Can a function with just one point in its domain be continuous?

Solution 1:

Based on the definitions Spivak gave, I suspect that (as discussed in comments) his definition of continuity is based on the assumption that we're dealing with functions defined everywhere, or at very least having domains with no isolated points. His definition does indeed break down (badly) for functions such as yours.

A related (but more general) definition given for continuity at a point $a$ of the domain of a function $f$ is something like $$\forall\epsilon>0\:\exists\delta>0\:\forall x\in\operatorname{dom}f\:\bigl[|x-a|<\delta\implies |f(x)-f(a)|<\epsilon\bigr]$$ This is provably equivalent to:

(i) $x$ is isolated in $\operatorname{dom}f$, or

(ii) $x$ is a point of accumulation of $\operatorname{dom}(f)$ and $\lim_{y\to x}f(y)=f(x)$.

The key to the proof is that for a point of accumulation $a$ of $\operatorname{dom}f,$ we say $\lim_{x\to a}f(x)=l$ iff $$\forall\epsilon>0\:\exists\delta>0\:\forall x\in\operatorname{dom}f\:\bigl[\color{red}{0<}|x-a|<\delta\implies |f(x)-l|<\epsilon\bigr]$$ Note that this definition also varies subtly and critically from Spivak's.

Solution 2:

The whole mess stems from the unfortunate definition of continuity adopted by many authors.

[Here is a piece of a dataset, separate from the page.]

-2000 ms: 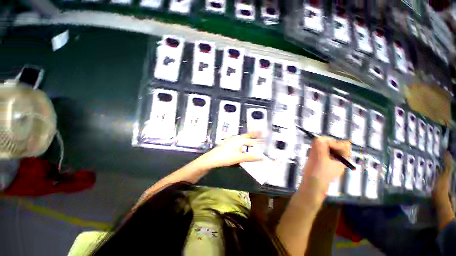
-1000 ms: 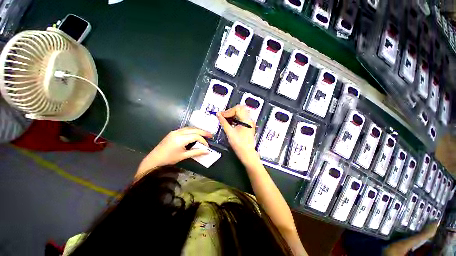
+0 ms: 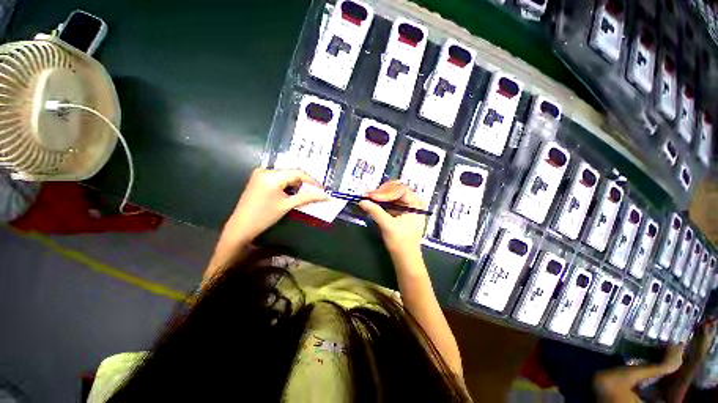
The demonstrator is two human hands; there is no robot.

I'd say continuity is the primary concept, and $\lim$ is an exception handling measure. For the purposes of elementary analysis a function $f$ is continuous at $a$ if for any $\epsilon>0$ there is a $\delta>0$ such that $|f(x)-f(a)|<\epsilon$ whenever $|x-a|<\delta$. This gives you the "chain rule for continuity" for free, whereas defining continuity via limits enforces a case analysis.